* **Description of the task**
After locating the line that contains "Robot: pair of" in the records below, write out exactly that line and each line after it through the one that contains "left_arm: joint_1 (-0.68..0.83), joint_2", and nothing else.

Stored items from a collection:
#####

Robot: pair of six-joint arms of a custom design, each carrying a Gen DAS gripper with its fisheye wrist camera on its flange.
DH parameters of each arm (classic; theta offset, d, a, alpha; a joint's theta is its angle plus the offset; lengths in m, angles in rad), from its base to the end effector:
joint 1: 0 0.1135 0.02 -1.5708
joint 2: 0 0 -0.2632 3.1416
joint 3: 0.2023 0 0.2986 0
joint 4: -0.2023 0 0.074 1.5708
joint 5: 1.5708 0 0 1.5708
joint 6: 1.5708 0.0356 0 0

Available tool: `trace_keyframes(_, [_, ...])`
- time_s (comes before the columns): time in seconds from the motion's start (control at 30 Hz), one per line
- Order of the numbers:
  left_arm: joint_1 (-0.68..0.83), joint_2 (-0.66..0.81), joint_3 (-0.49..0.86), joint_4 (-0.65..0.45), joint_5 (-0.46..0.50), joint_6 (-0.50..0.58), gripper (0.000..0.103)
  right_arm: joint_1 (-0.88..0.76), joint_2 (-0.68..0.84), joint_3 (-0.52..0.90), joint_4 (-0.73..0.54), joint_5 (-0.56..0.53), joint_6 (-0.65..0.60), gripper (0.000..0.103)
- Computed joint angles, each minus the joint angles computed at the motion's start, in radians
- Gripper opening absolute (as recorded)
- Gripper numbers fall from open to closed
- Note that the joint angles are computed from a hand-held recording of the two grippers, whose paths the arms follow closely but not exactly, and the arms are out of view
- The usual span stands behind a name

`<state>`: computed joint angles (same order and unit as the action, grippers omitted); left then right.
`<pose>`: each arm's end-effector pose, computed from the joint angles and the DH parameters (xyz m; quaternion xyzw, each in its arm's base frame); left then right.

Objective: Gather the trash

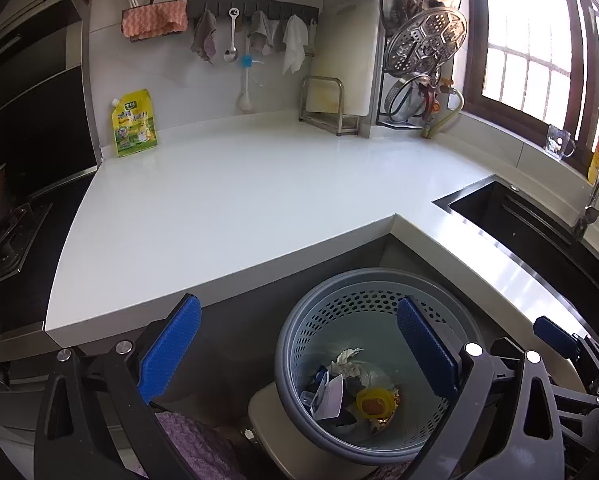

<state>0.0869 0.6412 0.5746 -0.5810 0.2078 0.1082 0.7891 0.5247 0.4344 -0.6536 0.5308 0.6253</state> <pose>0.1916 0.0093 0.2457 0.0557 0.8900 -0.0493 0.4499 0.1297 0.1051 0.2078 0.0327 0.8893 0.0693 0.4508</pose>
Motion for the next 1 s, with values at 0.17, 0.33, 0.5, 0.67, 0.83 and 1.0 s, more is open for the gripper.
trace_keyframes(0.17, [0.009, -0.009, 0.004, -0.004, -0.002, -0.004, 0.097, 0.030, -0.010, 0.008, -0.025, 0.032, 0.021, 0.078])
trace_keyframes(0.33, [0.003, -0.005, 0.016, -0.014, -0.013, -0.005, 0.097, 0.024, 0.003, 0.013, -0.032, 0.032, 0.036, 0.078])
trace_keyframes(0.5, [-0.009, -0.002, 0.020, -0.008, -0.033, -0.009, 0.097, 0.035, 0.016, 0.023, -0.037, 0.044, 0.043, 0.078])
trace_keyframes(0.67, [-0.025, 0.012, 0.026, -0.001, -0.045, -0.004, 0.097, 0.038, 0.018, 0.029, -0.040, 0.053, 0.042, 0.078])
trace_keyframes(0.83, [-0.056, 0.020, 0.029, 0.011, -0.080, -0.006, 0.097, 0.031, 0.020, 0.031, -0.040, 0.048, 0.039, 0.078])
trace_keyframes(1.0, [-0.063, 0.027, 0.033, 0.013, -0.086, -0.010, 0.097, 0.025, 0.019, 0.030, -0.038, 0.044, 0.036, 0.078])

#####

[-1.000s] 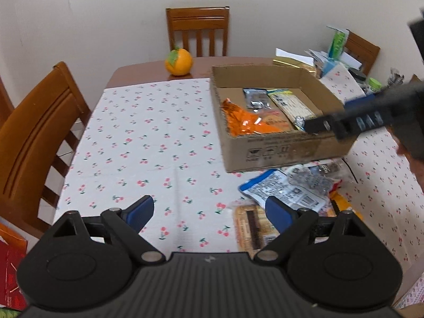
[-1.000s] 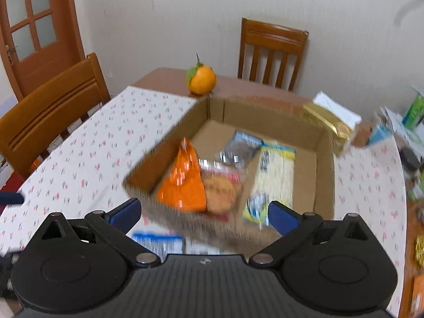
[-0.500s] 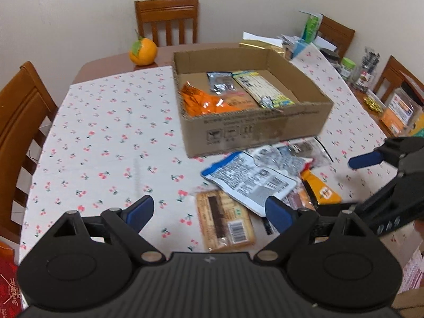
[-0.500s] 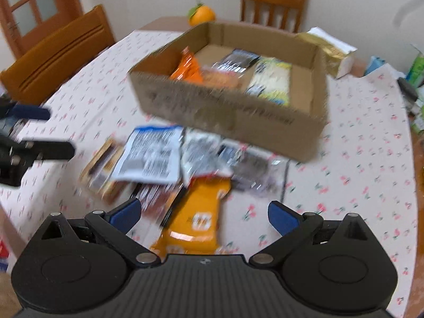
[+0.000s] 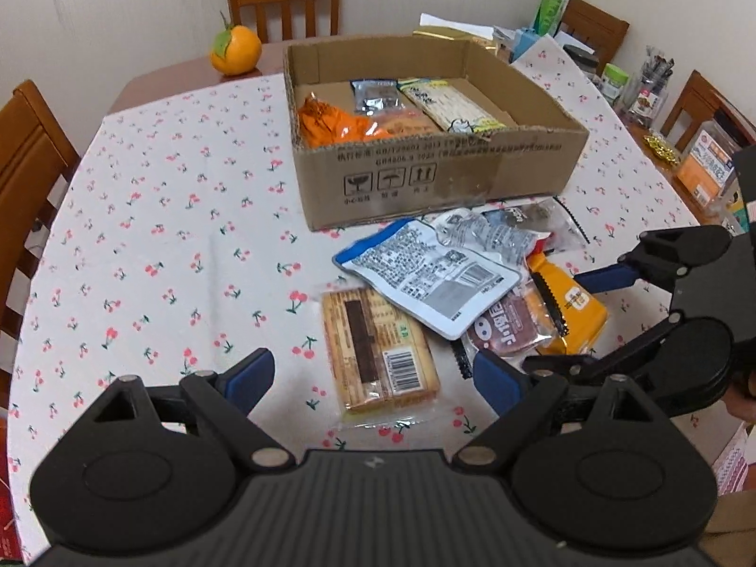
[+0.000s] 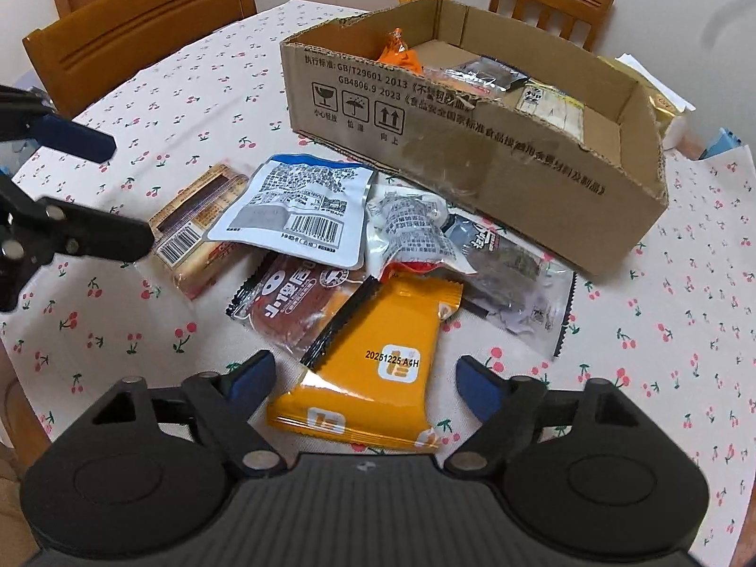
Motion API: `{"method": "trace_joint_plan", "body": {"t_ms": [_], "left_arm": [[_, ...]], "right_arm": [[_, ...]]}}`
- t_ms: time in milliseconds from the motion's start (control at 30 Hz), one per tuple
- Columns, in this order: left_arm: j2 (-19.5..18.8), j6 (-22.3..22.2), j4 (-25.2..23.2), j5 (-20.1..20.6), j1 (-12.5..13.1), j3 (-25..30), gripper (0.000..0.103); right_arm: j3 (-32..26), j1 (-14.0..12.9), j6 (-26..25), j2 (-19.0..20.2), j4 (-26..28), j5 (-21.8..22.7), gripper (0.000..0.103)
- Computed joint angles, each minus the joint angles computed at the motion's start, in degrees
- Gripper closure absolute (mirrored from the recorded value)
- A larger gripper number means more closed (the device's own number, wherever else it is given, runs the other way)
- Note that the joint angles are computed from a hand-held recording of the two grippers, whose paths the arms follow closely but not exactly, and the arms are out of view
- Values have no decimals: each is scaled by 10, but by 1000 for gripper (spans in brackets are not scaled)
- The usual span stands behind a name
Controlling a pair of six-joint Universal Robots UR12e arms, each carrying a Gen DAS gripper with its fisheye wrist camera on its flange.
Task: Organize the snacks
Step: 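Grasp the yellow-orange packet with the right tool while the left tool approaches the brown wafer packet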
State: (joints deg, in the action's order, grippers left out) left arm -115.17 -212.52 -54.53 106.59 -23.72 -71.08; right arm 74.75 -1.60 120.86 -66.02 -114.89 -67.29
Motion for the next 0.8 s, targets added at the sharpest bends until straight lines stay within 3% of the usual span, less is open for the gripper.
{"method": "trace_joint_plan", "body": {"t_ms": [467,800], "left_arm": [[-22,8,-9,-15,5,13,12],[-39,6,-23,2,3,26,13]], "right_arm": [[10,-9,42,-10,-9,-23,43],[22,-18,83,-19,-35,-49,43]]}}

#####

* **Answer to this exercise**
Robot: pair of six-joint arms of a custom design, each carrying a Gen DAS gripper with its fisheye wrist camera on its flange.
DH parameters of each arm (classic; theta offset, d, a, alpha; a joint's theta is its angle plus the offset; lengths in m, angles in rad), from its base to the end effector:
joint 1: 0 0.1135 0.02 -1.5708
joint 2: 0 0 -0.2632 3.1416
joint 3: 0.2023 0 0.2986 0
joint 4: -0.2023 0 0.074 1.5708
joint 5: 1.5708 0 0 1.5708
joint 6: 1.5708 0.0356 0 0

Available tool: `trace_keyframes(_, [_, ...])`
- time_s (comes before the columns): time in seconds from the motion's start (control at 30 Hz), one per line
- Order of the numbers:
  left_arm: joint_1 (-0.68..0.83), joint_2 (-0.66..0.81), joint_3 (-0.49..0.86), joint_4 (-0.65..0.45), joint_5 (-0.46..0.50), joint_6 (-0.50..0.58), gripper (0.000..0.103)

The exercise has nothing more to it.